Dans une dizaine de jours, Leo Varadkar deviendra le nouveau Premier ministre de la République d’Irlande. La nomination de ce jeune métis homosexuel devrait faire l’effet d’une bombe dans cette nation traditionnellement catholique et endogame. Et pourtant, cela ne surprendra pas les observateurs les plus avertis, conscients du nouveau virage pris par le Tigre celtique depuis une trentaine d’années.
Cette volonté de « faire avancer l’Irlande » (slogan du candidat Varadkar) s’explique par les mêmes raisons que dans le reste de l’Europe : le traumatisme d’une guerre, le rejet de valeurs traditionnelles supposément responsables de ce conflit et la perte de vitesse de la religion structurante.
Si la France ou l’Allemagne ont subi rapidement les conséquences du concile Vatican II, l’Église d’Irlande a, elle, conservé son rôle de lobbying politique jusqu’aux années 1990. Mais soucieuse de donner l’image dynamique d’une religion Bisounours, de plaire à l’Homo festivus, le clergé irlandais s’est peu à peu déchaussé de son rôle politique.
Le résultat est sans appel : là où la religion catholique fondait l’identité irlandaise – en opposition à l’anglicanisme des Britanniques – et structurait la société en imposant un principe de précaution bienvenu, là où 88 % de la population assistait à la messe dominicale au début des années 90, il ne reste plus rien. Ou, plutôt, il est né autre chose.

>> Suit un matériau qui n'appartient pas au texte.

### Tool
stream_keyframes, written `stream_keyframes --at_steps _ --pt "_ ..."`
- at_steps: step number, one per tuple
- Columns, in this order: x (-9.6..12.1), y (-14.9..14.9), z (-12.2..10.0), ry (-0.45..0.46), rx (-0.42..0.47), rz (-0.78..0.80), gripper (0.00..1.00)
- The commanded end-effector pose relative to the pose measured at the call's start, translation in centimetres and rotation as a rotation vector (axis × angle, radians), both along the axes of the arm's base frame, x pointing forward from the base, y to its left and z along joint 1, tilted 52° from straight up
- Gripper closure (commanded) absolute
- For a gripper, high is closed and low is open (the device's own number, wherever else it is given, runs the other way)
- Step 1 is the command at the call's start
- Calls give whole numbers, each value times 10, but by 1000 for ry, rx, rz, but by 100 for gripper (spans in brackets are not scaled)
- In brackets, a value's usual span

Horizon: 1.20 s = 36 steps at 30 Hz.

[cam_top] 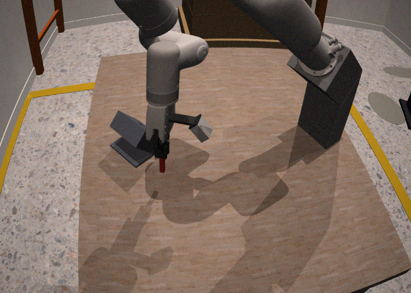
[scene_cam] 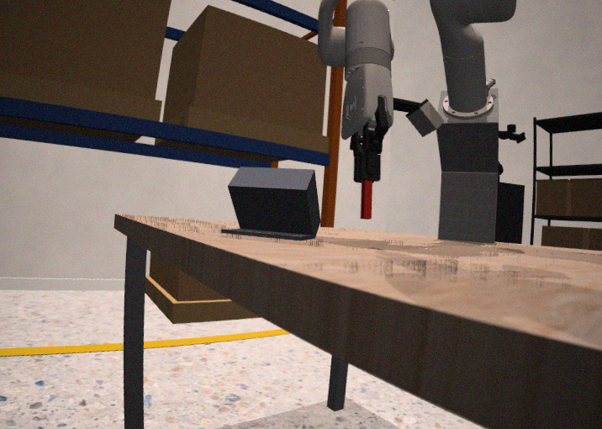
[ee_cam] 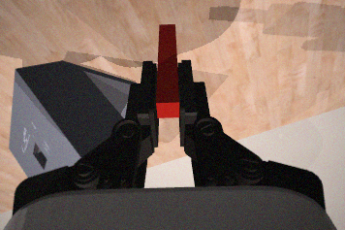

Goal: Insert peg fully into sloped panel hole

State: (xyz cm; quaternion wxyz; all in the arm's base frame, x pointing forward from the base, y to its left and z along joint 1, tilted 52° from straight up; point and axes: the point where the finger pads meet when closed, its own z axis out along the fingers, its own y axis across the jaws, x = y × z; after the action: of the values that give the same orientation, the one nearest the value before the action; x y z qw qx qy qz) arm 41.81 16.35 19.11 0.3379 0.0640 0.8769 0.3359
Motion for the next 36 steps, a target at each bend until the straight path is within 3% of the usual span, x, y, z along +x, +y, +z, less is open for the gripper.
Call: stream_keyframes --at_steps 1,36 --pt "6 -3 3 -7 15 -2 100" --pt "42 -12 26 -93 144 28 100"
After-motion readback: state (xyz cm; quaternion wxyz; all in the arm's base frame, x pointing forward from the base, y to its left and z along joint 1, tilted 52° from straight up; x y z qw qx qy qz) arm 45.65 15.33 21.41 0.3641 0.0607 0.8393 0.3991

La sphère politique ayant été désertée par les responsables religieux, et la nature ayant horreur du vide, une autre idéologie est apparue.
Aujourd’hui, 16 % des Irlandais assistent régulièrement à la messe ; en 2015, les Irlandais ont voté pour le mariage homosexuel, avant de voter en 2016 pour la reconnaissance des identités de genre. Et si l’avortement reste le dernier bastion du catholicisme, les assauts des chemises roses du progrès devraient bientôt changer la donne. On remerciera les idéologies et concepts importés par les grandes entreprises américaines (fer de lance de l’ubérisation) que sont Apple, Google, Facebook ou Airbnb.
Mais, finalement, comme le résume The Irish Times, c. L’Irlande a donc son Macron, son Trudeau, son Magnette, son Obama ou son Kennedy. L’Irlande s’est trouvé un bon copain, un young leader trendy, et dynamique… Un homme de son temps.
Mais le problème de ces hommes, c’est justement qu’une fois « leur temps » passé, ils ne sont plus rien et n’ont rien laissé. Et si la politique est l’art d’œuvrer pour ses successeurs, alors le progressisme est la mort de la politique.